The three protagonists of writer-director Ali Jabaransari’s second feature are not your usual kind of leads. Sad, spiky and cold, it’s rare to see a smile from any of them. With less careful handling they could be viewed as unsympathetic, but there’s something very appealing about the way they hold themselves apart from the world whilst still craving connection. Mina has a habit of stealing the numbers of handsome clients that come into the office, sending them sexy pictures she finds on the internet and arranging a date, and then going to the café to watch their reaction as they realise they’ve been stood up. On the face of it, it’s a cruel thing to do, yet it’s still eminently understandable that a woman who has been pushed off to the side because of her weight would want to reclaim some of her power in her relationship with men. Jabaransari is on the side of his characters, even if nobody else is.
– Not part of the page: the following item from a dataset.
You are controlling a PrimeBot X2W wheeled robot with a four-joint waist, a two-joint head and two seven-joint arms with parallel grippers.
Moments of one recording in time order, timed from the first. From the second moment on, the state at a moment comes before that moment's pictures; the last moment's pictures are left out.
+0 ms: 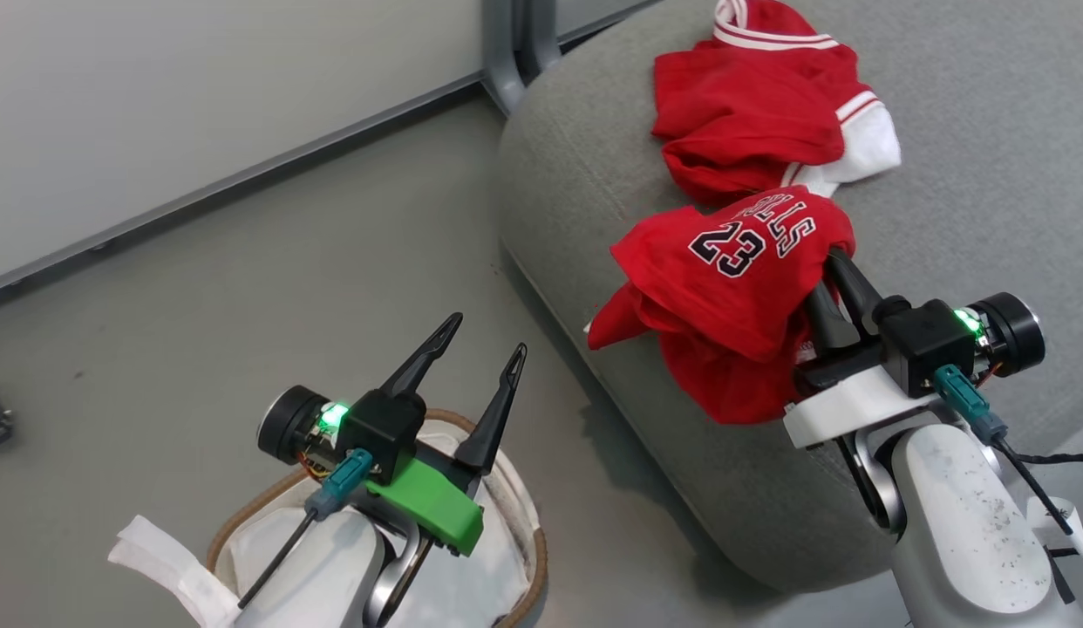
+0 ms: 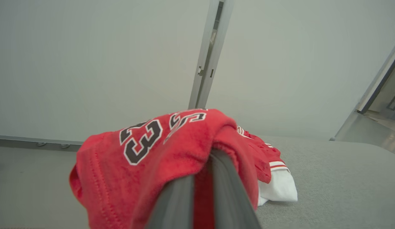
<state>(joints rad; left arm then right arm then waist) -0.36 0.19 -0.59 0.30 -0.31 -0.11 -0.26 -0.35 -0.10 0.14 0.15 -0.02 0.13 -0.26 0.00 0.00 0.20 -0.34</state>
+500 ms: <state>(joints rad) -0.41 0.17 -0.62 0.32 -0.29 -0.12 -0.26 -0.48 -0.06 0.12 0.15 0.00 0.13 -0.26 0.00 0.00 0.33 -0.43</state>
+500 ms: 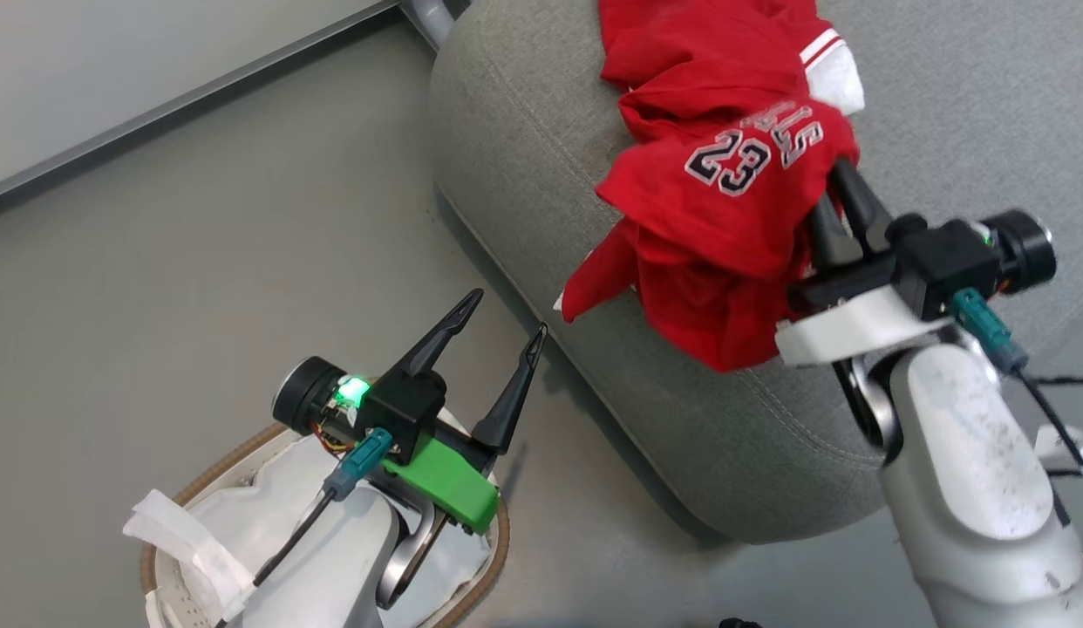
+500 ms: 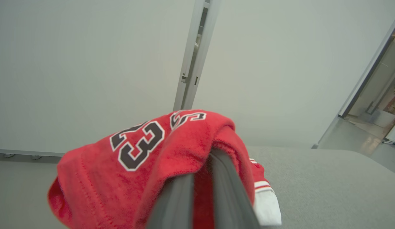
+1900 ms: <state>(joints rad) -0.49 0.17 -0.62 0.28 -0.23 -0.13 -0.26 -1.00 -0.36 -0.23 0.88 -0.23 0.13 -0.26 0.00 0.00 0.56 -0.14</state>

While both the action and the protagonists are rather maudlin, there’s a dry, eccentric vein of comedy running throughout Tehran: City Of Love that never misses the mark. The film in which Hessam lands a role is set to star French actor Louis Garrel, and there’s an amusing running joke about how no Iranians have the slightest idea who he is – the sight of a brawny Iranian man asking an utterly bemused shop cashier if they have any puzzles with Garrel’s face on them (so he can inform his jigsaw-loving dad who Garrel is) is one of the movie’s highlights. There’s also a lot of humour to be found in Vahid – the most melancholic of our threesome – making the transition from funeral singer to wedding singer.

Although the milieus couldn’t be more different, there’s a distinct whiff of Wes Anderson around Tehran: City Of Love, both in the comedy and in the shot composition. Like Anderson, Jabaransari likes to frame his shots symmetrically. This is another frequent source of mirth: just look at the scene where Hessam’s tiny dad is watching TV in the middle of the sofa, flanked by his son and the similarly well-built object of his son’s affection. There are many moments like that scattered throughout the film, where the composition is enough to cause a chuckle without anyone needing to say a word.

Weird and witty, with bucket loads of empathy for its seemingly unlovable protagonists, Tehran: City Of Love is an offbeat treat.